→ **What is expected**
All lines holding the string "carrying" should be copied from the data below.

→ **Dataset records**

========

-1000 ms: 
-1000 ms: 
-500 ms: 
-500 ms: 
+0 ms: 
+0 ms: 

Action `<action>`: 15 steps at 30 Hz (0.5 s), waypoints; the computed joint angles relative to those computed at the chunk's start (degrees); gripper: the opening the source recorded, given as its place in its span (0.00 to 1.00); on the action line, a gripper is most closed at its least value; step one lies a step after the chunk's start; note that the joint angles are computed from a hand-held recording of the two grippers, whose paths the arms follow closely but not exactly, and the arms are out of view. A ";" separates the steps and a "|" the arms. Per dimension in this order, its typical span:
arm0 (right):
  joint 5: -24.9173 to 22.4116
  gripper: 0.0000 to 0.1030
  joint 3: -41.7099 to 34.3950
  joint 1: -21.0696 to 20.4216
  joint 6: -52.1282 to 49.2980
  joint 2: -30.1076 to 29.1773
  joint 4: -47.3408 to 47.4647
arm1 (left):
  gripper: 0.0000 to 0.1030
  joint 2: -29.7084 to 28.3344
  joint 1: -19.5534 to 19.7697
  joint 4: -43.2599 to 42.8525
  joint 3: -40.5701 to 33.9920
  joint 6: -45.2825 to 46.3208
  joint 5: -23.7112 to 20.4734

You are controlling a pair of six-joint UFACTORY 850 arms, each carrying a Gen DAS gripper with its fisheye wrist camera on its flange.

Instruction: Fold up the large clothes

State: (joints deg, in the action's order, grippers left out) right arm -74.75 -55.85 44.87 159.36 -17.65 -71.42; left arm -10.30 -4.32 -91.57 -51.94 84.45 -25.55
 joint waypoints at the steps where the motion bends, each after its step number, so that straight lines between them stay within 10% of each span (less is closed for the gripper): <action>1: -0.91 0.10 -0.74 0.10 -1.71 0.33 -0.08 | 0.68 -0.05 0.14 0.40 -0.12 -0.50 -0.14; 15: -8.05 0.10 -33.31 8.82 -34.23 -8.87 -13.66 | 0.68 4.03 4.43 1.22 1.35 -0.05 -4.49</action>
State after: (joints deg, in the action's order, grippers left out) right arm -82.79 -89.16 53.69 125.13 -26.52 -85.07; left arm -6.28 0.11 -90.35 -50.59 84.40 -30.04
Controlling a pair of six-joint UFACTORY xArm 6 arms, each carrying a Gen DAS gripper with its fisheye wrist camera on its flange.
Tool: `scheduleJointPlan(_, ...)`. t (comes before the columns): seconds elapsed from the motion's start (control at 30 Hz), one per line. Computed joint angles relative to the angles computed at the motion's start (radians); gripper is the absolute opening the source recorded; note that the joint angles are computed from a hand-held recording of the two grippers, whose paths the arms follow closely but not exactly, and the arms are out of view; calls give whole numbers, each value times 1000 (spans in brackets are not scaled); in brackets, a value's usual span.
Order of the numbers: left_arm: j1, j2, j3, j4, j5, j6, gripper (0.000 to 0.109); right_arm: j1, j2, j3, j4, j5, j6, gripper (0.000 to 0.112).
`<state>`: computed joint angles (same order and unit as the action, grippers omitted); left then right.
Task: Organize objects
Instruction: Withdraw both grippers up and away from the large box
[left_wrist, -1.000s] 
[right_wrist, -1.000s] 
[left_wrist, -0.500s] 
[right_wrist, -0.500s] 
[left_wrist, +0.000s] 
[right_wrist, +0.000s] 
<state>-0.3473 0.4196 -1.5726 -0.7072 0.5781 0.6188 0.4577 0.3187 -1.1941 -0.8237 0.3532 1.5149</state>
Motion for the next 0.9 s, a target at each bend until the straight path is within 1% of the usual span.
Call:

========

→ **Result of the task**
You are controlling a pair of six-joint UFACTORY 850 arms, each carrying a Gen DAS gripper with its fisheye wrist camera on its flange.
Controlling a pair of six-joint UFACTORY xArm 6 arms, each carrying a Gen DAS gripper with its fisheye wrist camera on its flange.

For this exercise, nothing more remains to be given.